**Work instructions**
One line at a time, check the entries below for the word "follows", and copy each line that has it.

[Saved entries]

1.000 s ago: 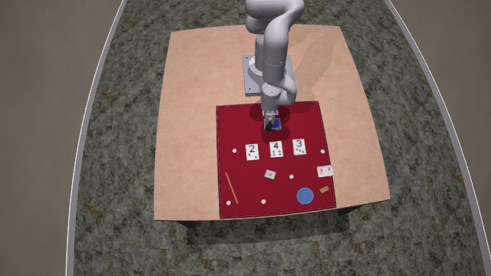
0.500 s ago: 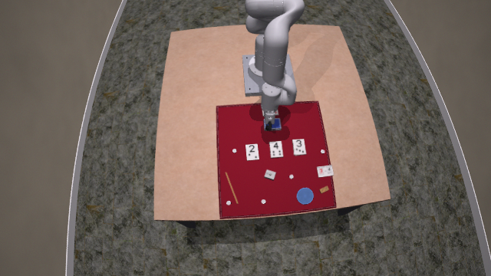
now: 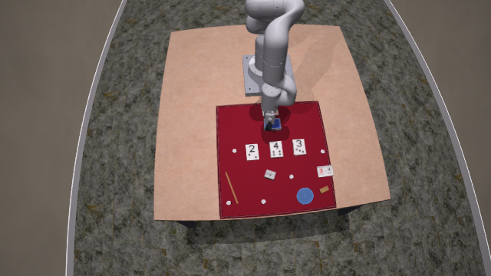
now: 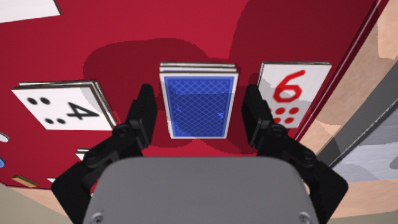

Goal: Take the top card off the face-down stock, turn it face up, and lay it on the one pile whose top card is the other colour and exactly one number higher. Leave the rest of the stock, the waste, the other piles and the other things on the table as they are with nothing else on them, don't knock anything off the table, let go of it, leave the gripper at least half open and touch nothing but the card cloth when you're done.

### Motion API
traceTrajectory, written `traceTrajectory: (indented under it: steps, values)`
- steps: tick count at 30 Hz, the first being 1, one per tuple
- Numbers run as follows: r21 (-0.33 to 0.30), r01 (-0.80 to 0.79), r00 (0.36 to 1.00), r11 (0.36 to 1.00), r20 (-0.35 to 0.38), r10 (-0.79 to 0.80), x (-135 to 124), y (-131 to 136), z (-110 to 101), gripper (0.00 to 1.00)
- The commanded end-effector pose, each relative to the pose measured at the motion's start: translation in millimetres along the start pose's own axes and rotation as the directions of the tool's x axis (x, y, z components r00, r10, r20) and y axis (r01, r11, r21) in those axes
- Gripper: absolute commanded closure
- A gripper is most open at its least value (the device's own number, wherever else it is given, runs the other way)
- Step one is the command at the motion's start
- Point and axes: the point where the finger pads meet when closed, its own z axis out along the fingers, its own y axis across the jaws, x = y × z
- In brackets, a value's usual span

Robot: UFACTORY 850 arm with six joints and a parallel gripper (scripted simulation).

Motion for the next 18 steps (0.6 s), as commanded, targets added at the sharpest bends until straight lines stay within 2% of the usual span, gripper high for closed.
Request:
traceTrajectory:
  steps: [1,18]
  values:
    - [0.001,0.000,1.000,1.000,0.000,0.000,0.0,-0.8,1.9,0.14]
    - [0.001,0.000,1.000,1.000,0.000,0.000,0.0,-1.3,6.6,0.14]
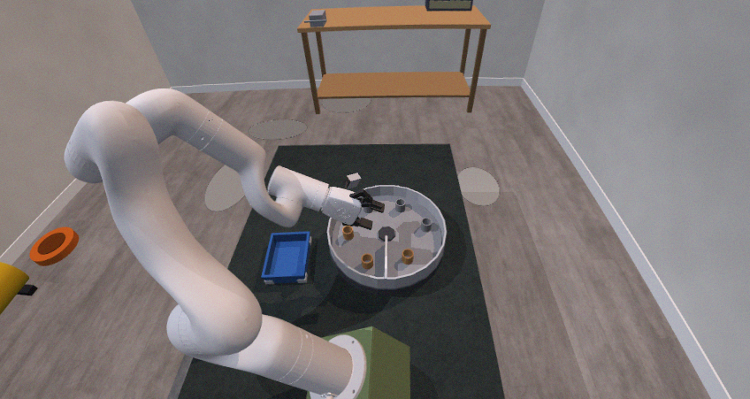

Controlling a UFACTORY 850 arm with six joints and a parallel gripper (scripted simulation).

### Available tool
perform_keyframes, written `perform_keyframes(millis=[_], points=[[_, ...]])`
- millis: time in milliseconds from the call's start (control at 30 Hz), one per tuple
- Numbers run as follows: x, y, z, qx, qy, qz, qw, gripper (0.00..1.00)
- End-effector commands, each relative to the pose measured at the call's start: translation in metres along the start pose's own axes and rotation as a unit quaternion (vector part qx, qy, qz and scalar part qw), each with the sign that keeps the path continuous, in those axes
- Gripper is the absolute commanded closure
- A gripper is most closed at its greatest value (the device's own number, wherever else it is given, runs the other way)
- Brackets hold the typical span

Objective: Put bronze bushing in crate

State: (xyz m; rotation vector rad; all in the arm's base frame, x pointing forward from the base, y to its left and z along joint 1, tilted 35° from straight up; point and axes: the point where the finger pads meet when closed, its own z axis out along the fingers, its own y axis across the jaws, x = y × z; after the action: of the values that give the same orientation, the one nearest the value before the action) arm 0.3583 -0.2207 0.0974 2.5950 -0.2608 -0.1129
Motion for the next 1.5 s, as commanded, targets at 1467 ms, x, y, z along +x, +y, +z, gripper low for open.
perform_keyframes(millis=[1467], points=[[0.024, -0.034, 0.024, 0.366, 0.195, -0.273, 0.868, 0.00]])
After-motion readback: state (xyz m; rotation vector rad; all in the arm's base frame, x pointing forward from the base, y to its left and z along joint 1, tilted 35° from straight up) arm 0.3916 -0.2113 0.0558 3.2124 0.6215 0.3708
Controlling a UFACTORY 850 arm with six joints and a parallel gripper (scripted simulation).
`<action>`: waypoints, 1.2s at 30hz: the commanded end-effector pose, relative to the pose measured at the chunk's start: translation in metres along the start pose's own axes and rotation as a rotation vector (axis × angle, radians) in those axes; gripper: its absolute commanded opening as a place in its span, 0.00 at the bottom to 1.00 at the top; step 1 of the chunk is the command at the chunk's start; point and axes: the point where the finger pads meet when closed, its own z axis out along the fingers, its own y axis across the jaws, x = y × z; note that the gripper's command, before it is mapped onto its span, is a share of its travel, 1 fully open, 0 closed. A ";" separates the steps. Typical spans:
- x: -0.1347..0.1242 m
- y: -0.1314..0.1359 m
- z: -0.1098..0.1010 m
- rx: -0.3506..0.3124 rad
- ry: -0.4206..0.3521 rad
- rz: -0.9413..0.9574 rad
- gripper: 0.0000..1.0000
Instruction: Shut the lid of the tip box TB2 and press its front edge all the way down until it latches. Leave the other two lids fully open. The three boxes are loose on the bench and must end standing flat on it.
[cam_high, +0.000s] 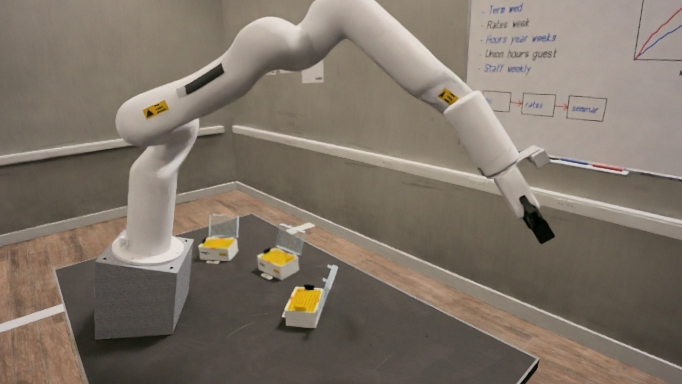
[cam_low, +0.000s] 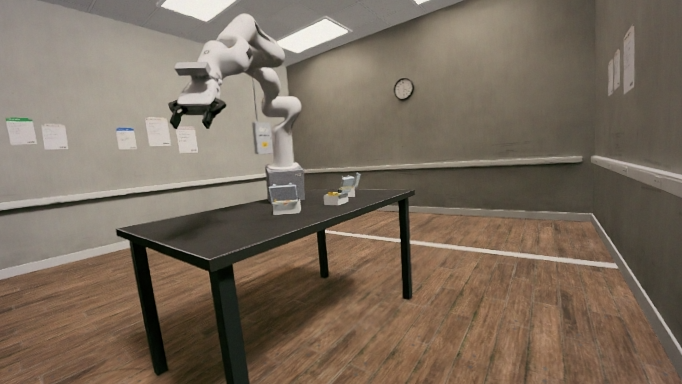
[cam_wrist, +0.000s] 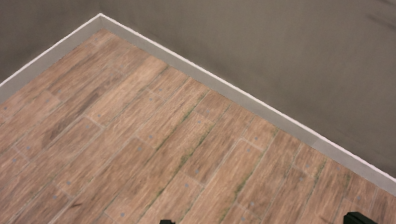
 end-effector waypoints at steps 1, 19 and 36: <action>-0.006 -0.006 -0.002 -0.002 -0.026 0.019 1.00; -0.067 -0.044 -0.008 -0.025 -0.143 0.090 1.00; -0.124 -0.074 -0.019 -0.059 -0.217 0.136 1.00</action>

**Written answer**
- Numbers run as follows: r21 (-0.33 to 0.30), r01 (-0.80 to 0.79), r00 (0.36 to 1.00), r11 (0.36 to 1.00), r20 (-0.35 to 0.38), r10 (-0.79 to 0.80), x (-135 to 124), y (-131 to 136), z (-110 to 101), gripper (0.00 to 1.00)
- Numbers run as follows: x, y, z, qx, qy, qz, qw, gripper (0.00..1.00)

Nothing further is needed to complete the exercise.